* [WHAT YOU NEED TO DO]: All lines below containing "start" are to be listed.
● ● ● ● ●
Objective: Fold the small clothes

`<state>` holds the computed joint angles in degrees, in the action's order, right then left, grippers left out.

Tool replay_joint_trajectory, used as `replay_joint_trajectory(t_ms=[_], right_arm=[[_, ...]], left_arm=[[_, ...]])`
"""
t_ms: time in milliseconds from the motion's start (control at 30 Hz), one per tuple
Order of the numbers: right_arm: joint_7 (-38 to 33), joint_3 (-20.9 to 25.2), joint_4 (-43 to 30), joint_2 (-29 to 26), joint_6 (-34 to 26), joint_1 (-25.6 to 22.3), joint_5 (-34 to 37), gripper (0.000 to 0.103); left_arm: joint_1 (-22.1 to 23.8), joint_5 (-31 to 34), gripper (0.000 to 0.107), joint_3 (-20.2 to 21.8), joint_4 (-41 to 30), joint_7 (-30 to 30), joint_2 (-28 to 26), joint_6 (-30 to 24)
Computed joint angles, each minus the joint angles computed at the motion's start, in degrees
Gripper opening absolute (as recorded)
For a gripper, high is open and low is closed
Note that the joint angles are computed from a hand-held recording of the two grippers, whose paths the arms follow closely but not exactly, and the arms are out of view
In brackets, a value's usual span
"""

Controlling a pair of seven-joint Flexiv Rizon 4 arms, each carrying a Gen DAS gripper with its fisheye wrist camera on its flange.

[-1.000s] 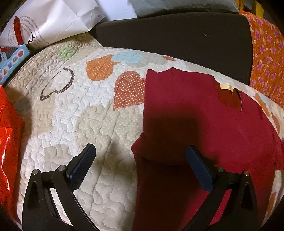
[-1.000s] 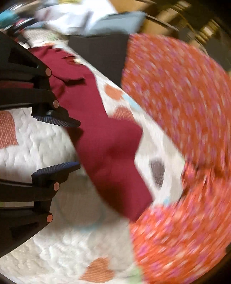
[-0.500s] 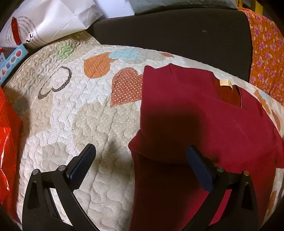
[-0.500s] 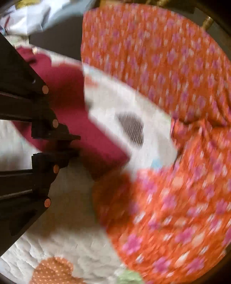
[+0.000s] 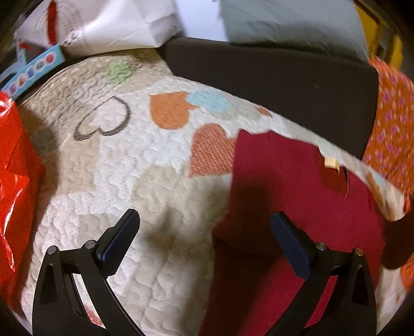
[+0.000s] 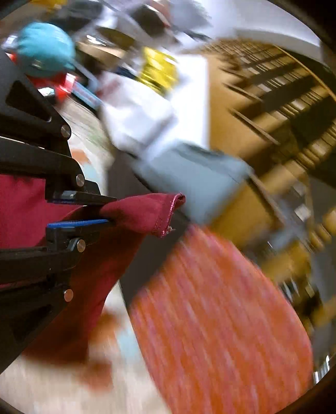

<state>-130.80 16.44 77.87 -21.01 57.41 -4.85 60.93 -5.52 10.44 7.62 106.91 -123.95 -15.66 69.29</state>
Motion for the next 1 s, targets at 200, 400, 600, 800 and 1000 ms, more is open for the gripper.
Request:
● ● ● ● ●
* [EXERCISE OUTPUT]:
t_ms: time in milliseconds from the motion's start (control at 30 Hz), one per tuple
Computed joint angles, each minus the joint angles computed at the motion's start, in degrees

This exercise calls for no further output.